FrankBoltzmann · September 8, 2014, 8:09am

[QUOTE=Aleksandar;1261540]In spite of being in a rush, I implemented what you proposed and … Results are useless!
I read the difference between CPU and GPU time stamps at the beginning of the application (it was 6655170365911ns) and at the end (6655171233623ns). It was a debug version of the application.
The difference of the time stamps was 867712 ns, i.e. 0.87ms!

Now, let’s try in full speed with the release version:

Second try: 7364879422472.69 vs 7364879734914.50 = 0.312ms (greater difference at the end).

Third try: 7521515844922.50 vs 7521515987968.31 = 0.143ms (greater difference at the end).

Forth try: 7640450144996.02 vs 7640451072964.14 = 0.928ms.

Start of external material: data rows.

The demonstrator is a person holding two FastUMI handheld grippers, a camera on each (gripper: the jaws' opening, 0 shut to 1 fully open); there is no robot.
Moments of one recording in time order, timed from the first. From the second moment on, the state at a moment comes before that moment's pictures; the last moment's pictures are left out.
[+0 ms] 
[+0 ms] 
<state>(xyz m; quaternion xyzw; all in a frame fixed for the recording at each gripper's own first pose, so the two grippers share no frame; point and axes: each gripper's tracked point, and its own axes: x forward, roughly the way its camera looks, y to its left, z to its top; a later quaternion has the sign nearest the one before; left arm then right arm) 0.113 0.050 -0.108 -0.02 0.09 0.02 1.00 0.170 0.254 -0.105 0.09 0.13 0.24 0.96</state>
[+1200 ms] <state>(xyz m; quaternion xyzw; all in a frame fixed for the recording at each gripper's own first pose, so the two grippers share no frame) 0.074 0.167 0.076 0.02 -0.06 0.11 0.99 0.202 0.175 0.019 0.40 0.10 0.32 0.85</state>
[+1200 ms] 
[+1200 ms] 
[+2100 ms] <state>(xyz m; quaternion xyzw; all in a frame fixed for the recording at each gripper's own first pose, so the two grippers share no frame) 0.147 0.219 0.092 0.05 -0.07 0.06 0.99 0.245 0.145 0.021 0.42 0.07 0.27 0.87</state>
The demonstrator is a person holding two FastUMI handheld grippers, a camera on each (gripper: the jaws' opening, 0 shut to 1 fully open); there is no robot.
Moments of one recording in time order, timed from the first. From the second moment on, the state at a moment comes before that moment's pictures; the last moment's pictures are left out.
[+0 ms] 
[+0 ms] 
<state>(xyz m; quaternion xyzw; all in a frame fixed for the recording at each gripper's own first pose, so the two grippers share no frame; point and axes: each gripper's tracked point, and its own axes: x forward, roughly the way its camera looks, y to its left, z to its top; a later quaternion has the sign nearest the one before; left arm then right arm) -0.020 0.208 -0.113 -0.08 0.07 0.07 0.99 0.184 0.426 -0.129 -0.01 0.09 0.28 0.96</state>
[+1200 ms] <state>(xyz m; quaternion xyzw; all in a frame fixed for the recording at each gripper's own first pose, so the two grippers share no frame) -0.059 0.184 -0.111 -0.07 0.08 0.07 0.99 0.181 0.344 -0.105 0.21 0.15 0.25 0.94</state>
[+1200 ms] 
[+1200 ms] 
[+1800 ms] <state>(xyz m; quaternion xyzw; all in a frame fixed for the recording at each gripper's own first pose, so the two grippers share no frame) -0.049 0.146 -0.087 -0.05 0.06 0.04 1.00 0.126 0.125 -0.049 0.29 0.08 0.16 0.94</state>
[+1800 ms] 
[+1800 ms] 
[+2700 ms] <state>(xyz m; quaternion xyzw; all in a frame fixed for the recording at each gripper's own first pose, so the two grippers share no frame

Do you see the point?[/QUOTE]

Sorry, I was going to do this but I have been busy with other parts of my experiment. Thank you for the results!

This pretty much finishes our debate: it is impossible to measure the delay.

I only wanted it for visual reasons, to make a time diagram that shows the timings and delays so that anyone could understand how asynchronous it can be, with real time values. But it’s not really that important, it would be just a convenience.

You have been really helpful! Sorry that you had to go through the trouble of implementing it yourself when you were in a rush, just to conclude that this whole debate goes nowhere!

Aleksandar · September 8, 2014, 10:23am

Since it is for illustration purpose only, you could draw CPU and GPU time diagrams separately (of course, preserve a sense of latency by moving GPU time-line a little bit to the right). On the other hand, the delay could be much longer that the whole process you want to illustrate.

I’m glad if I could help you.
And don’ be sorry. I wouldn’t do it if I wasn’t interested in the topic.